SIRT1 is an NAD+-dependent deacetylase, whose activators have potential therapeutic applications in age-related diseases. Here we report a new class of SIRT1 activators. The activation is dependent on the fluorophore labeled to the substrate. To elucidate the activation mechanism, we solved the crystal structure of SIRT3/ac-RHKKac-AMC complex. The structure revealed that the fluorophore blocked the H-bond formation and created a cavity between the substrate and the Rossmann fold. We built the SIRT1/ac-RHKK ac-AMC complex model based on the crystal structure. Km and Kd determinations demonstrated that the fluorophore decreased the peptide binding affinity. The binding modes of SIRT1 activators indicated that a portion of the activators interacts with the fluorophore through π-stacking, while the other portion inserts into the cavity or interacts with the Rossmann fold, thus increasing the substrate affinity. Our study provides new insights into the mechanism of SIRT1 activation and may aid the design of novel SIRT1 activators.

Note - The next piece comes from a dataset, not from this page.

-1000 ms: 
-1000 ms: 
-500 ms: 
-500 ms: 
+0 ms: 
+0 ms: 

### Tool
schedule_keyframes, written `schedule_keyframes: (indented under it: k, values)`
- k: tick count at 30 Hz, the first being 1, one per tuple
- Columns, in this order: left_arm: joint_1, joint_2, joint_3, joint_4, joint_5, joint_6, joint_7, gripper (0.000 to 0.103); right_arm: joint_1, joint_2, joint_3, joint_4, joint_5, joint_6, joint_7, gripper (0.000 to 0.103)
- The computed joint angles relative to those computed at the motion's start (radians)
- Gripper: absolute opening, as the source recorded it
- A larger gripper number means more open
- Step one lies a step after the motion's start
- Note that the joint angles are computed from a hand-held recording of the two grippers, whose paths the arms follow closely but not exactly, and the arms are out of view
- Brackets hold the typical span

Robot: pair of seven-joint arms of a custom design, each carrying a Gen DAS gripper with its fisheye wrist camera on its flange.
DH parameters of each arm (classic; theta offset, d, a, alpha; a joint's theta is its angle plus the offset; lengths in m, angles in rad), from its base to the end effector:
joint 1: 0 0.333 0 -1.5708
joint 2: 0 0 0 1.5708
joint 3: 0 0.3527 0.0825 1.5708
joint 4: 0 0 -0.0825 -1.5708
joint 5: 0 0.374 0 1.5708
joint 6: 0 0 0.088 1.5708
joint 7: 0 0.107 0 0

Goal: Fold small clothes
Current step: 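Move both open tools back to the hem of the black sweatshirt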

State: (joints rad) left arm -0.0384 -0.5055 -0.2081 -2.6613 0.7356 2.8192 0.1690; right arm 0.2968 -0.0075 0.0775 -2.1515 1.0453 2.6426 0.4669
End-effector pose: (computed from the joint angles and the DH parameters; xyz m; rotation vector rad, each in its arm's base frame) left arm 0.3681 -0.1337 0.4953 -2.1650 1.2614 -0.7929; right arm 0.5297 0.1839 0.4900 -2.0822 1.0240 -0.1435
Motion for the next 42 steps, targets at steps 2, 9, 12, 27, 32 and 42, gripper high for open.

Nickel-catalyzed cross-coupling of phenols and arylboronic acids through an in situ phenol activation mediated by PyBroP

A new method for the Suzuki-Miyaura cross-coupling of phenols and arylboronic acids through in situ phenol activation mediated by PyBroP is presented. The reaction proceeds efficiently by using cost-effective, markedly stable [NiCl2(dppp)] (dppp=1,3-bis(diphenylphosphino)propane) as the catalyst in only 5 mol % loading, as well as in the absence of extra ligands. The method exhibits broad applicability and high efficiency towards a wide range of both phenols and boronic acids, including activated, nonactivated, deactivated, and heteroaromatic coupling partners. In addition, various functional groups, such as ether, amino, cyano, ester, and ketone groups, are compatible with this transformation. Notably, arylboronic acids containing an unprotected NH2 group and 2-heterocyclic boronic acids, which are generally problematic for coupling under conventional conditions, are also viable substrates, although moderate yields were obtained for sterically hindered substrates. Consequently, the in situ cross-coupling methodology coupled with the use of an inexpensive and stable nickel catalyst provides a rapid and efficient pathway for the assembly of biaryls and heterobiaryls with structural diversity from readily available phenol compounds.